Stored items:

☆ ☆ ☆ ☆ ☆

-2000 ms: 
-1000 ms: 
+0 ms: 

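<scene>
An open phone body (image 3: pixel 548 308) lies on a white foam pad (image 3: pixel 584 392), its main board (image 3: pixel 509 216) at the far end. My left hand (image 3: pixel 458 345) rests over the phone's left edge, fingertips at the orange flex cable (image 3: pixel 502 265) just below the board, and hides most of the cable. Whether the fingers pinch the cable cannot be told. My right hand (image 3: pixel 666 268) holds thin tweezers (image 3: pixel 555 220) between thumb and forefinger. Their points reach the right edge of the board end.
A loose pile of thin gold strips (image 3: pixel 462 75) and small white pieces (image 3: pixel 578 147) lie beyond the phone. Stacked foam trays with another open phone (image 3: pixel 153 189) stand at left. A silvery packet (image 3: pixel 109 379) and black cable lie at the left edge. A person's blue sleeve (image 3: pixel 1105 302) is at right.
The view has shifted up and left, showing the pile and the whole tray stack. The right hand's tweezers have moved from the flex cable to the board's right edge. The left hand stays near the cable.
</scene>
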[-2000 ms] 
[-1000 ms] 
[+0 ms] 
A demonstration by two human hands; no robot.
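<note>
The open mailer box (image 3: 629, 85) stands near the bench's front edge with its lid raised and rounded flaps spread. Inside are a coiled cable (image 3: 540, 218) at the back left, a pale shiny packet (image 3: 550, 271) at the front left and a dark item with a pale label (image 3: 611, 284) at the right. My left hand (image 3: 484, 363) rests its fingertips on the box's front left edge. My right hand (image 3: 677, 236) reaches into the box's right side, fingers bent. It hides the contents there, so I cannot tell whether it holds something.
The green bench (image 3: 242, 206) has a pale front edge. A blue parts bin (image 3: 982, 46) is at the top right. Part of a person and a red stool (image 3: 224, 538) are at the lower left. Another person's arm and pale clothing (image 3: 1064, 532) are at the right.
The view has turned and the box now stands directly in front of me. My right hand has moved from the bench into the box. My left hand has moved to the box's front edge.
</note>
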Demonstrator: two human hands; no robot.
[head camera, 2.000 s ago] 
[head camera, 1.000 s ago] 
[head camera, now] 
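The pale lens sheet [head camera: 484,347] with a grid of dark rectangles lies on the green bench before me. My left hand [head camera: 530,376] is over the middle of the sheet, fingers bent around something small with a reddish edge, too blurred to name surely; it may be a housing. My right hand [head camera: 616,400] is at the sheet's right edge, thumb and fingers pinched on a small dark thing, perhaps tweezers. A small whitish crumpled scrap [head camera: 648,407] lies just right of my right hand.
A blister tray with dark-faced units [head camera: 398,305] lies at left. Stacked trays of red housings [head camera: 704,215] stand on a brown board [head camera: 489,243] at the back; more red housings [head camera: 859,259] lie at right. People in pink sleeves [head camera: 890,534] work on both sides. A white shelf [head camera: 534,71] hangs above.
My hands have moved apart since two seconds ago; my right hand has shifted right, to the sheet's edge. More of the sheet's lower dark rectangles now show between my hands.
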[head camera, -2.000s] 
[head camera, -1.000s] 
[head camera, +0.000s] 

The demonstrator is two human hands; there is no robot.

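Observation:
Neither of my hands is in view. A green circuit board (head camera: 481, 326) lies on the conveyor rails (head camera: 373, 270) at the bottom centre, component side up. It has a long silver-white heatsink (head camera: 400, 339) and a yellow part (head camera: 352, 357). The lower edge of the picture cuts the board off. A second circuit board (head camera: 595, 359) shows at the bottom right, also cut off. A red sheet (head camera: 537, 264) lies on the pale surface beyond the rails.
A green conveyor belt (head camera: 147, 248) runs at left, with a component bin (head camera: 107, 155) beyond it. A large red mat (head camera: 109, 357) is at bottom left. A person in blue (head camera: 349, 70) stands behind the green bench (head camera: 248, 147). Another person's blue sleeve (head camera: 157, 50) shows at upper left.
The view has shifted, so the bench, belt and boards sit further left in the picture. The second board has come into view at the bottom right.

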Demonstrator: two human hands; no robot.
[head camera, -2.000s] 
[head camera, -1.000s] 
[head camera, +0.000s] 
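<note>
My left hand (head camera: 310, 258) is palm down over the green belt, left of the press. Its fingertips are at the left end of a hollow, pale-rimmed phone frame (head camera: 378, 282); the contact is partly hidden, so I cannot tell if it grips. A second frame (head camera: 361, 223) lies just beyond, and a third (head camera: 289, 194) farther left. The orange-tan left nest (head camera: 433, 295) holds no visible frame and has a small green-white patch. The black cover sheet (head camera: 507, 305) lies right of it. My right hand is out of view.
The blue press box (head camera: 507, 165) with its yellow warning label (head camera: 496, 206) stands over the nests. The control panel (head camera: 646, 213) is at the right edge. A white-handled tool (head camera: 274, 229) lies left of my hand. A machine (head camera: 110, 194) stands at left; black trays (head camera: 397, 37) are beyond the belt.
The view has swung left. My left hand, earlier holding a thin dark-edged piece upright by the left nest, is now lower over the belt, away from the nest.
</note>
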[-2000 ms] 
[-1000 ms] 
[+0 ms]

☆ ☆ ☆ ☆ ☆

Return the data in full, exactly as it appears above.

-2000 ms: 
-1000 ms: 
+0 ms: 

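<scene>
An open phone body (image 3: pixel 548 308) lies on a white foam pad (image 3: pixel 584 392), its main board (image 3: pixel 509 216) at the far end. My left hand (image 3: pixel 458 345) rests over the phone's left edge, fingertips at the orange flex cable (image 3: pixel 502 265) just below the board, and hides most of the cable. Whether the fingers pinch the cable cannot be told. My right hand (image 3: pixel 666 268) holds thin tweezers (image 3: pixel 555 220) between thumb and forefinger. Their points reach the right edge of the board end.
A loose pile of thin gold strips (image 3: pixel 462 75) and small white pieces (image 3: pixel 578 147) lie beyond the phone. Stacked foam trays with another open phone (image 3: pixel 153 189) stand at left. A silvery packet (image 3: pixel 109 379) and black cable lie at the left edge. A person's blue sleeve (image 3: pixel 1105 302) is at right.
The view has shifted up and left, showing the pile and the whole tray stack. The right hand's tweezers have moved from the flex cable to the board's right edge. The left hand stays near the cable.
</scene>
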[-2000 ms] 
[-1000 ms] 
[+0 ms] 
A demonstration by two human hands; no robot.
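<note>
The open mailer box (image 3: 629, 85) stands near the bench's front edge with its lid raised and rounded flaps spread. Inside are a coiled cable (image 3: 540, 218) at the back left, a pale shiny packet (image 3: 550, 271) at the front left and a dark item with a pale label (image 3: 611, 284) at the right. My left hand (image 3: 484, 363) rests its fingertips on the box's front left edge. My right hand (image 3: 677, 236) reaches into the box's right side, fingers bent. It hides the contents there, so I cannot tell whether it holds something.
The green bench (image 3: 242, 206) has a pale front edge. A blue parts bin (image 3: 982, 46) is at the top right. Part of a person and a red stool (image 3: 224, 538) are at the lower left. Another person's arm and pale clothing (image 3: 1064, 532) are at the right.
The view has turned and the box now stands directly in front of me. My right hand has moved from the bench into the box. My left hand has moved to the box's front edge.
</note>
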Demonstrator: two human hands; no robot.
[head camera, 2.000 s ago] 
[head camera, 1.000 s ago] 
[head camera, now] 
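The pale lens sheet [head camera: 484,347] with a grid of dark rectangles lies on the green bench before me. My left hand [head camera: 530,376] is over the middle of the sheet, fingers bent around something small with a reddish edge, too blurred to name surely; it may be a housing. My right hand [head camera: 616,400] is at the sheet's right edge, thumb and fingers pinched on a small dark thing, perhaps tweezers. A small whitish crumpled scrap [head camera: 648,407] lies just right of my right hand.
A blister tray with dark-faced units [head camera: 398,305] lies at left. Stacked trays of red housings [head camera: 704,215] stand on a brown board [head camera: 489,243] at the back; more red housings [head camera: 859,259] lie at right. People in pink sleeves [head camera: 890,534] work on both sides. A white shelf [head camera: 534,71] hangs above.
My hands have moved apart since two seconds ago; my right hand has shifted right, to the sheet's edge. More of the sheet's lower dark rectangles now show between my hands.
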[head camera, -2.000s] 
[head camera, -1.000s] 
[head camera, +0.000s] 

The demonstrator is two human hands; there is no robot.

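Observation:
Neither of my hands is in view. A green circuit board (head camera: 481, 326) lies on the conveyor rails (head camera: 373, 270) at the bottom centre, component side up. It has a long silver-white heatsink (head camera: 400, 339) and a yellow part (head camera: 352, 357). The lower edge of the picture cuts the board off. A second circuit board (head camera: 595, 359) shows at the bottom right, also cut off. A red sheet (head camera: 537, 264) lies on the pale surface beyond the rails.
A green conveyor belt (head camera: 147, 248) runs at left, with a component bin (head camera: 107, 155) beyond it. A large red mat (head camera: 109, 357) is at bottom left. A person in blue (head camera: 349, 70) stands behind the green bench (head camera: 248, 147). Another person's blue sleeve (head camera: 157, 50) shows at upper left.
The view has shifted, so the bench, belt and boards sit further left in the picture. The second board has come into view at the bottom right.
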
Demonstrator: two human hands; no robot.
[head camera, -2.000s] 
[head camera, -1.000s] 
[head camera, +0.000s] 
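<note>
My left hand (head camera: 310, 258) is palm down over the green belt, left of the press. Its fingertips are at the left end of a hollow, pale-rimmed phone frame (head camera: 378, 282); the contact is partly hidden, so I cannot tell if it grips. A second frame (head camera: 361, 223) lies just beyond, and a third (head camera: 289, 194) farther left. The orange-tan left nest (head camera: 433, 295) holds no visible frame and has a small green-white patch. The black cover sheet (head camera: 507, 305) lies right of it. My right hand is out of view.
The blue press box (head camera: 507, 165) with its yellow warning label (head camera: 496, 206) stands over the nests. The control panel (head camera: 646, 213) is at the right edge. A white-handled tool (head camera: 274, 229) lies left of my hand. A machine (head camera: 110, 194) stands at left; black trays (head camera: 397, 37) are beyond the belt.
The view has swung left. My left hand, earlier holding a thin dark-edged piece upright by the left nest, is now lower over the belt, away from the nest.
</note>
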[-2000 ms] 
[-1000 ms] 
[+0 ms]

No further output is required here.